## THE PROBLEM
Report the lines of the data below that contain the string "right".

## PROVIDED DATA
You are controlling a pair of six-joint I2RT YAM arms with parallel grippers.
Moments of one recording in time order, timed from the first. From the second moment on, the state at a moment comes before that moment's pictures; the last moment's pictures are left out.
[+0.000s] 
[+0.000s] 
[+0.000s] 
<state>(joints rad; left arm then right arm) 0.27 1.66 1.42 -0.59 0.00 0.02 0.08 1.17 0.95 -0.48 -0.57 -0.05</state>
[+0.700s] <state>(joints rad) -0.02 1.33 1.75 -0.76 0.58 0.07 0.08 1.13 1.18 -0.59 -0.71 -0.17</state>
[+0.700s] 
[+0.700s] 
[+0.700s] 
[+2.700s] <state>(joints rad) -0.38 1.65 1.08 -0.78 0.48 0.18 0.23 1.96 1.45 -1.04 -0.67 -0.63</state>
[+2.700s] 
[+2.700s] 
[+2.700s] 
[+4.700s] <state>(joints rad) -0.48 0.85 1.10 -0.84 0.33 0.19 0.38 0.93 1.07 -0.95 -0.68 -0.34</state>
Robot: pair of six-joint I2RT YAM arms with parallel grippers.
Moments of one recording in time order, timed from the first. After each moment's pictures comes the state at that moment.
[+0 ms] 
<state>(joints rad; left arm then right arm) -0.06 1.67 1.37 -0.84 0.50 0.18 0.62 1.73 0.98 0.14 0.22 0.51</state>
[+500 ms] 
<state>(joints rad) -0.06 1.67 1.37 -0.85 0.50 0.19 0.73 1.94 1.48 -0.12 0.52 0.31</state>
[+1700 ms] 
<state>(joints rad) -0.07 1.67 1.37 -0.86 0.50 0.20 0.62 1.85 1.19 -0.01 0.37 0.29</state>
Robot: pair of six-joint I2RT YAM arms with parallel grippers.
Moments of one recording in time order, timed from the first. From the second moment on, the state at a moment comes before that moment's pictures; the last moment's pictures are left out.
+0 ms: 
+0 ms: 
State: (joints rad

## RESULT
<state>(joints rad; left arm then right arm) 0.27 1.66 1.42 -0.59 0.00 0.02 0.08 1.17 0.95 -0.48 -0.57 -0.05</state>
<state>(joints rad; left arm then right arm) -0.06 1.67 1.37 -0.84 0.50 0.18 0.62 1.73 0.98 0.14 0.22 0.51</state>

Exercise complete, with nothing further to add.